### Task instructions
Could you retype the whole listing word for word and drop the images?

BEGIN

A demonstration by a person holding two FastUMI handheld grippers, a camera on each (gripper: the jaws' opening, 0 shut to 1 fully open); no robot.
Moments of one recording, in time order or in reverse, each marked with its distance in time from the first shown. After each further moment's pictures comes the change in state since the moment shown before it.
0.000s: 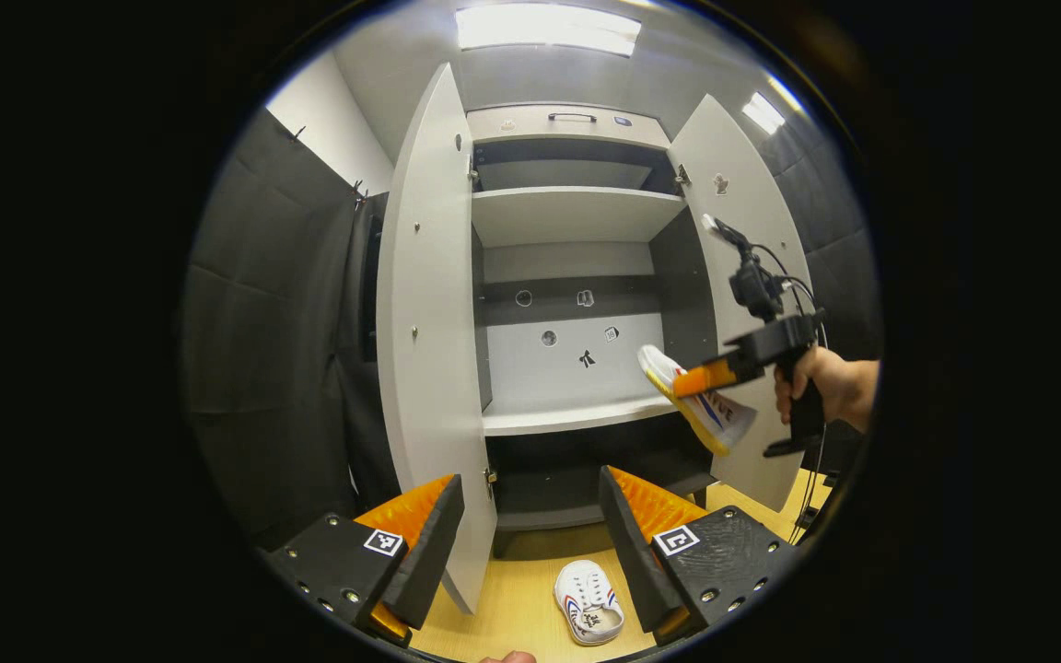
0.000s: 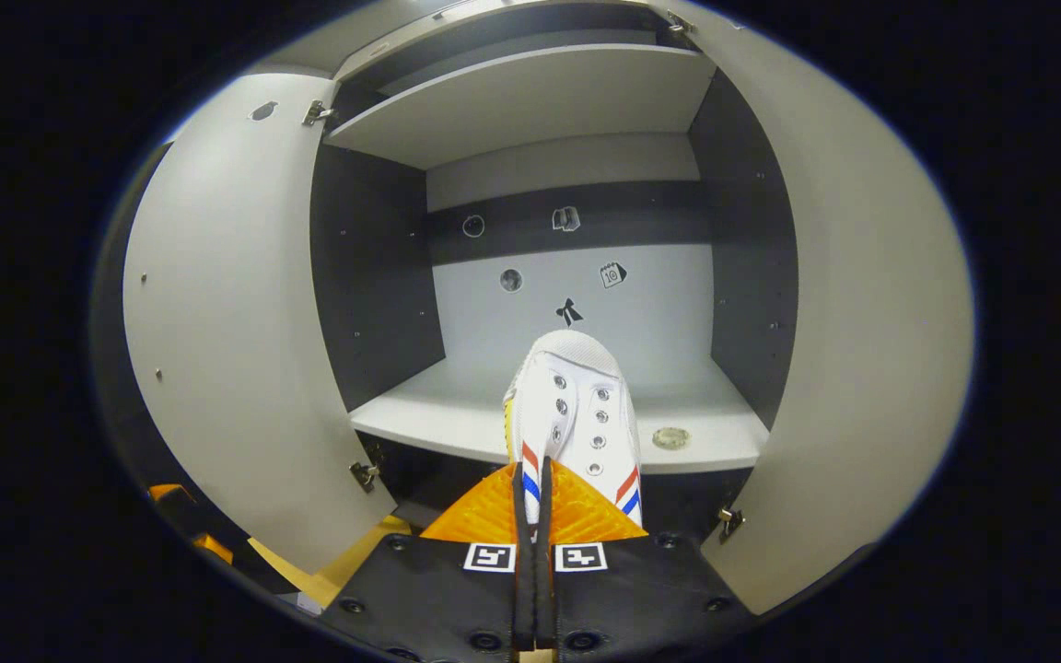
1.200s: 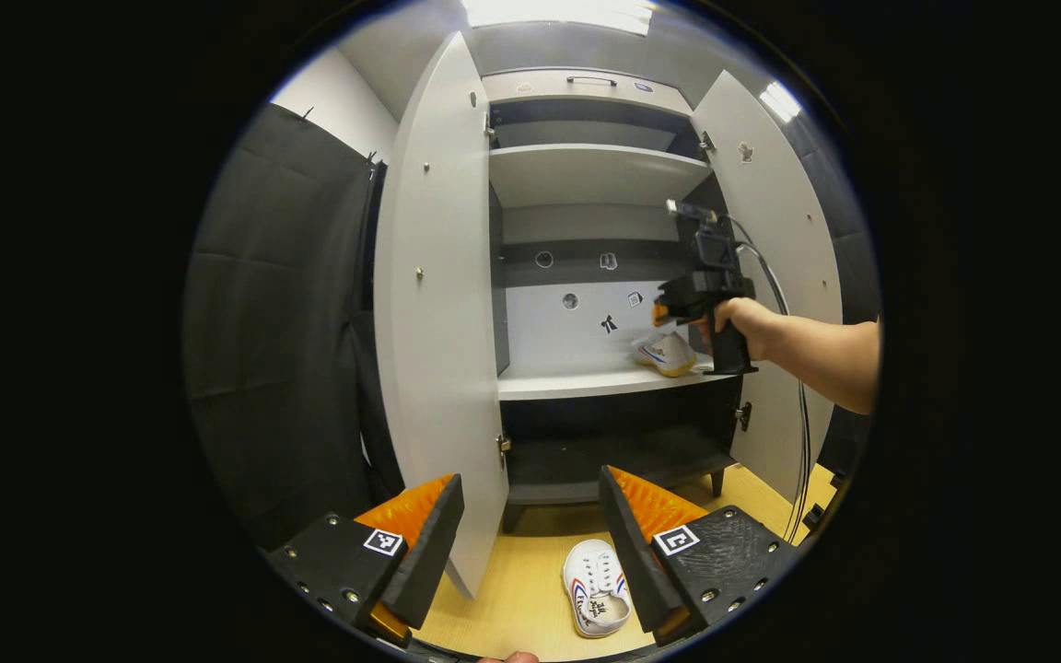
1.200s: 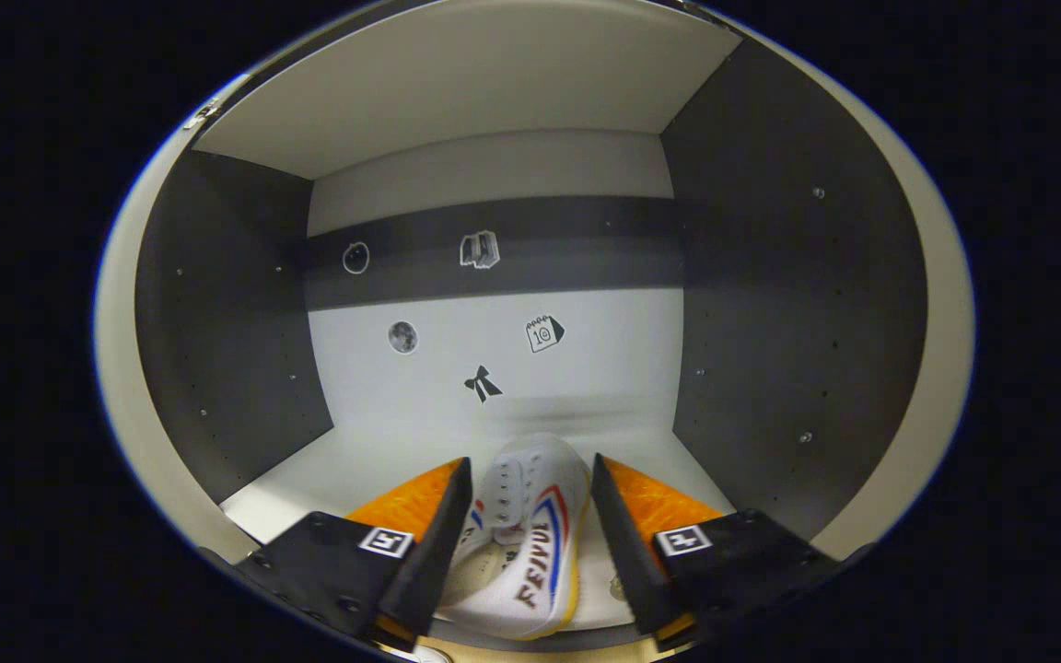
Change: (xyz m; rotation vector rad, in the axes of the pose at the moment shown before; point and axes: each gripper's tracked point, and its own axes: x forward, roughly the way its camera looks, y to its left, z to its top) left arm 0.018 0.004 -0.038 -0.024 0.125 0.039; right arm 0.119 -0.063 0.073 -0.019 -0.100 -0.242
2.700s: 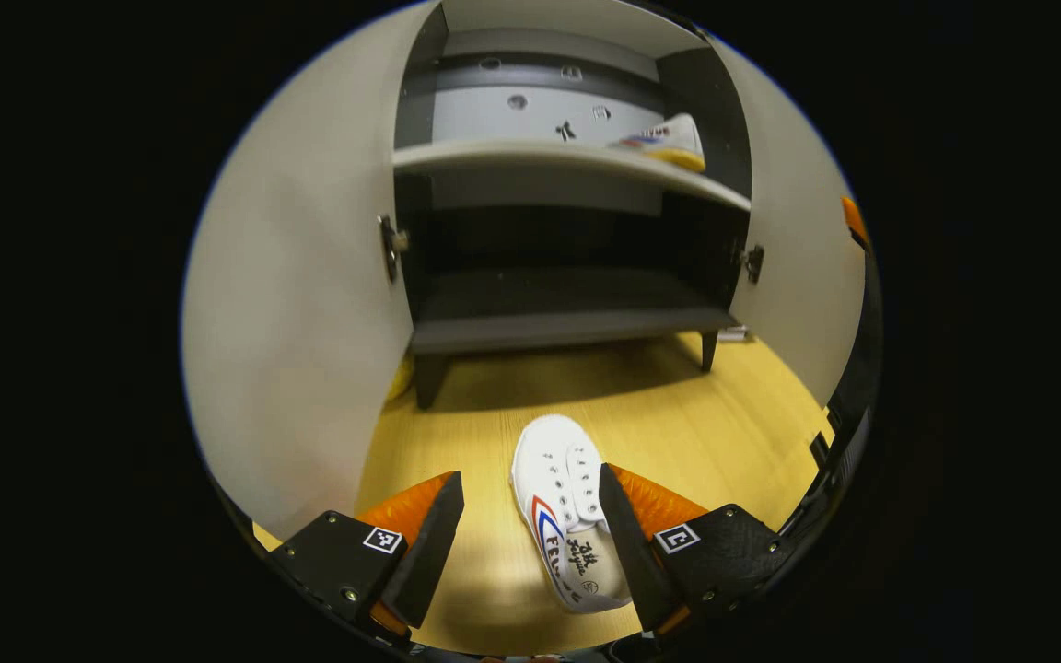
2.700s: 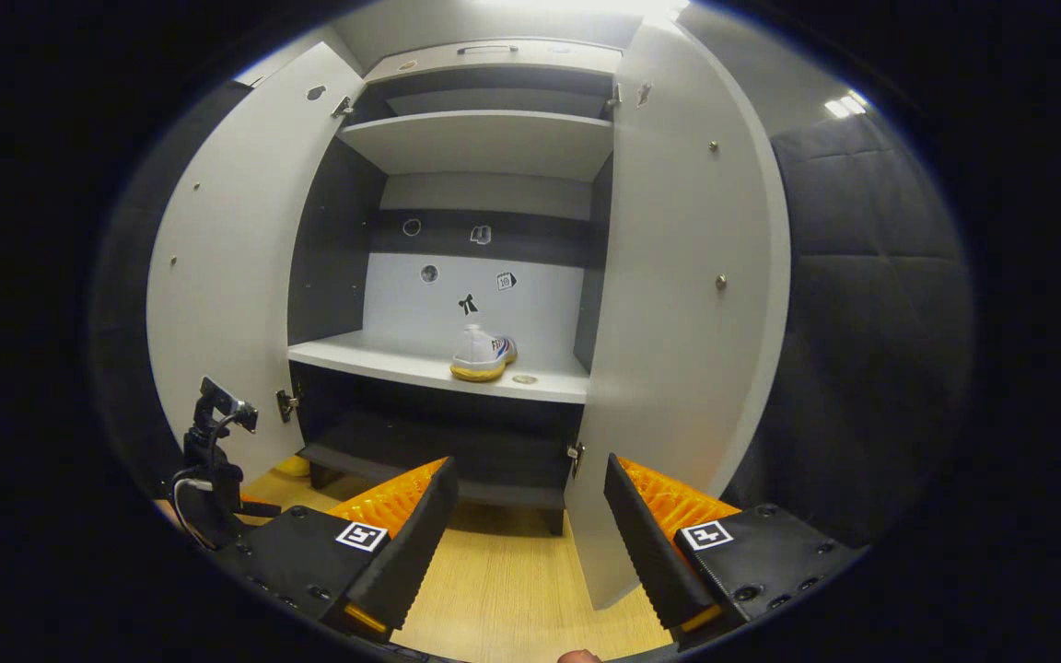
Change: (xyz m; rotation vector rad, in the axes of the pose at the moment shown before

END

### Exercise output
A demonstration by a person holding two FastUMI handheld grippers, a camera on each (gripper: the jaws' opening, 0 shut to 1 fully open); no robot.
Moments of one recording, in time order or in reverse, each marked with its distance in time from the first shown. After each further moment's pictures comes the change in state since the moment shown before it.
0.000s: 
0.000s: 
1.200s: 
1.200s: 
Change: (xyz m; rotation vector rad, in the axes of the pose at the moment shown before; point and axes: each gripper's tracked point, and its own axes: x forward, roughly the way its camera looks, y to its left, z to its top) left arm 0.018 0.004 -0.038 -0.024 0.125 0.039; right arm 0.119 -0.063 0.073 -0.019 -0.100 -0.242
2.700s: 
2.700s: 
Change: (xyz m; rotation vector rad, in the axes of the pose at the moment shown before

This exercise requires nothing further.